Александр Петриков специально для «Кашина»

Ключевой вопрос этих суток – был ли Путин в ярости, когда узнал.

Чтобы не томить, ответим сразу: да, конечно, был в ярости. Рвал и метал. Дальше, видимо, было что-то вроде дознания, когда обзванивается круг самых очевидных подозреваемых, и каждого спрашивают – Ты, ты, ты? И когда кто-то отвечает, что да, это я, – тогда с ним происходит разговор в том духе, что как же это ты, братец, так переусердствовал; наказания не последует, более того, на аппаратной и политической судьбе преступника это никак не скажется, и вся государственная машина (следователи, судьи, пропаганда) начнет работать на то, чтобы отвести подозрение от того, кто это сделал. Это закон, никак не зависящий от конкретных обстоятельств и имен – с давних уже пор у нас на любое преступление, в котором можно заподозрить государство, первой государственной реакцией оказывается заметание следов. Они еще сами не знают, кто это сделал и почему (кто сбил «боинг», кто убил Немцова и т.п.), но с первых же минут начинают вот это – да может, он сам себя, да может, провокация, подставили, сакральная жертва и все такое. Рефлекс, фоновая реакция, которую правильнее интерпретировать даже не как «да, это мы», а чуть менее уверенно – «да, это могли быть мы, и на всякий случай мы сразу соврем, а потом будем разбираться».

Сюжетов такого рода за двадцать лет скопилось достаточно, чтобы искать закономерности, и правильнее будет сначала обозначить две крайности. Первая: злой Путин в своем логове сидит и придумывает всевозможные зверства – взорвать дома (1999), посадить Ходорковского (2003), убить Политковскую (2006), замучить Магнитского (2009), покалечить Кашина (2010), сбить «боинг» (2014), убить Немцова (2015), отравить Скрипаля (2018), отравить Верзилова (2018), арестовать Голунова (2019), отравить Навального (2020). Такой, значит, доктор Зло, кинематографический преступник, до сих пор не встречавшийся в реальной жизни. Понятно, что в такое мы не верим.
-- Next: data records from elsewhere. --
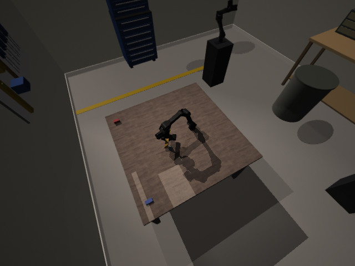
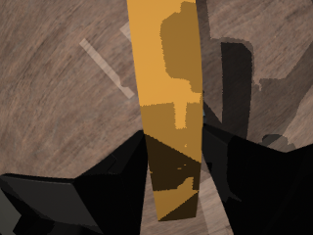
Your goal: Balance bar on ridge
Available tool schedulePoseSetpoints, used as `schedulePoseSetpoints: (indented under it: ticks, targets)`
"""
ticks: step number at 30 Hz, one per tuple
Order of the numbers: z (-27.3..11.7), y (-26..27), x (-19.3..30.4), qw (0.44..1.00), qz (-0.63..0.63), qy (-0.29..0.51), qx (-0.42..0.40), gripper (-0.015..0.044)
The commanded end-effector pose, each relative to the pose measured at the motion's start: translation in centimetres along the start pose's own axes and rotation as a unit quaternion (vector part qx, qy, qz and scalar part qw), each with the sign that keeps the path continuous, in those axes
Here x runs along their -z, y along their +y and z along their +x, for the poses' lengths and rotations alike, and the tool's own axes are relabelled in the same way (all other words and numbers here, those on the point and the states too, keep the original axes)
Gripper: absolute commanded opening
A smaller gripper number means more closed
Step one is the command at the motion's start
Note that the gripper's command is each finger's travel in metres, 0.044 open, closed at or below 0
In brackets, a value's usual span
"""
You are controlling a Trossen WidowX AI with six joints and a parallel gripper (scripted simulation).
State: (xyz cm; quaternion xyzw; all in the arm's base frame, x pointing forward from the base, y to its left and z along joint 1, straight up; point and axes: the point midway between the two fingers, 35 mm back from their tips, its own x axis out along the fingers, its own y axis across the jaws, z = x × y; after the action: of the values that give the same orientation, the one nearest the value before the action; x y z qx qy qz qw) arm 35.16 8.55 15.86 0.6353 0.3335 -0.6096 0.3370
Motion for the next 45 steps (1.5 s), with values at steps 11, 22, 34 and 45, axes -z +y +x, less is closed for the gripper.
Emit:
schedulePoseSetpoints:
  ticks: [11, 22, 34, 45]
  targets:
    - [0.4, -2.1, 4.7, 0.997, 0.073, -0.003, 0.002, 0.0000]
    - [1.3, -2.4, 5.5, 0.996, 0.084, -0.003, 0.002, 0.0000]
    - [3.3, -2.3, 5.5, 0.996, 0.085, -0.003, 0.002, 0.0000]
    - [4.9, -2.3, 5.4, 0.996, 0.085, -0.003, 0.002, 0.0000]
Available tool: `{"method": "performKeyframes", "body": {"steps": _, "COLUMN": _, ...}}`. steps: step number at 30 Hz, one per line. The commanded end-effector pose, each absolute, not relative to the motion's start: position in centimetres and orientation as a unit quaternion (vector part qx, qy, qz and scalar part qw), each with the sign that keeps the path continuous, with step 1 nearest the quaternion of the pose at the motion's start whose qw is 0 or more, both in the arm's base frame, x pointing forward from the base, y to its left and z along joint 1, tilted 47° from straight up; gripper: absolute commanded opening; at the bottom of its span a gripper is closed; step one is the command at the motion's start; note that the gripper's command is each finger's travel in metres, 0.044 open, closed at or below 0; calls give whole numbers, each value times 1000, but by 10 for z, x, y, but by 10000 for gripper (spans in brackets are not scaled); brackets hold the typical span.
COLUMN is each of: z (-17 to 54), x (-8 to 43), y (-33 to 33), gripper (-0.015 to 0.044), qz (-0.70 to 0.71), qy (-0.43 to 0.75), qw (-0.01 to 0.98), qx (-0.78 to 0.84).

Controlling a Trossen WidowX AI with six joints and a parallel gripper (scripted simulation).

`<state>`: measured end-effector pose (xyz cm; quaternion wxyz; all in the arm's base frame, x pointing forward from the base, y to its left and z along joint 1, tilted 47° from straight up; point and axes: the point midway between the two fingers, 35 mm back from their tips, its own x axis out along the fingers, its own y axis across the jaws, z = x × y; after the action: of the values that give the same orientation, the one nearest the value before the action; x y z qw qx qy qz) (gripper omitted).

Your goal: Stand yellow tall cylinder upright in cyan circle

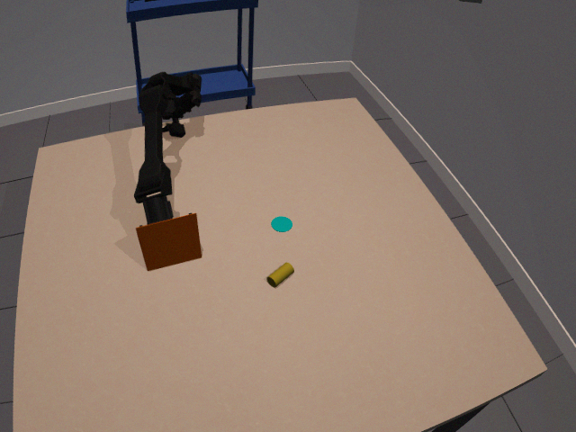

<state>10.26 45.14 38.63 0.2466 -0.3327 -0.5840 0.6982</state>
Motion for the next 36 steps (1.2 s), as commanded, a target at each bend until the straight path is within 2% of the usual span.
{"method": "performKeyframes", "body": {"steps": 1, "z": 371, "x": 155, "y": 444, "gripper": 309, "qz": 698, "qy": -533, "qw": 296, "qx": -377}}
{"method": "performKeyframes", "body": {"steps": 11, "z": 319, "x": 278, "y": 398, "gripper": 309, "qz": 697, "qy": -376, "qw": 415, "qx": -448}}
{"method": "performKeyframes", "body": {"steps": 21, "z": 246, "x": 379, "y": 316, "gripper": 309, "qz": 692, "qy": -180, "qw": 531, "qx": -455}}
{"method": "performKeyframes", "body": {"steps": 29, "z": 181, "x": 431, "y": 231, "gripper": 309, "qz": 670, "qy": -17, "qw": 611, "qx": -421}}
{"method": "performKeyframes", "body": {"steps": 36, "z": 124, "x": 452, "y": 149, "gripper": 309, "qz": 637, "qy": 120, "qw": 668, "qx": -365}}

Тогда крайность вторая: в том же логове сидит глупый прекраснодушный Путин, увлеченный, скажем, историей Второй мировой войны, пишет статью про поляков, а за его спиной всевозможные злодеи занимаются своими злодейскими делами – Сечин сажает Ходорковского, Кадыров убивает Политковскую и Немцова, Шойгу сбивает самолет, следователь Карпов и тюремщики доводят до смерти Магнитского, Турчак избивает Кашина, полицейские подбрасывают Голунову наркотики, Петров с Бошировым травят Скрипаля, а Пригожин – Верзилова и Навального. Все действуют по собственной инициативе, все исходят из того, что Путину до них нет дела. Каждое преступление таким образом можно воспринимать как эксцесс исполнителя, поставленного на определенный участок и однажды переусердствовавшего.

Вторая крайность, и это бросается в глаза, выглядит гораздо правдоподобнее первой, но есть важное уточнение. Если каждый исполнитель после каждого эксцесса остается безнаказанным и не лишается не только свободы, но даже и должности (а мы ведь и о наградах ничего не знаем), то эксцессы легко объединяются в систему. Преступления людей высшего номенклатурного круга не похожи друг на друга ни по манере исполнения, ни по уровню скандальности, ни по масштабу жертвы, но заканчивается все одинаково: уводя преступников от ответственности, Путин зачем-то берет ответственность на себя.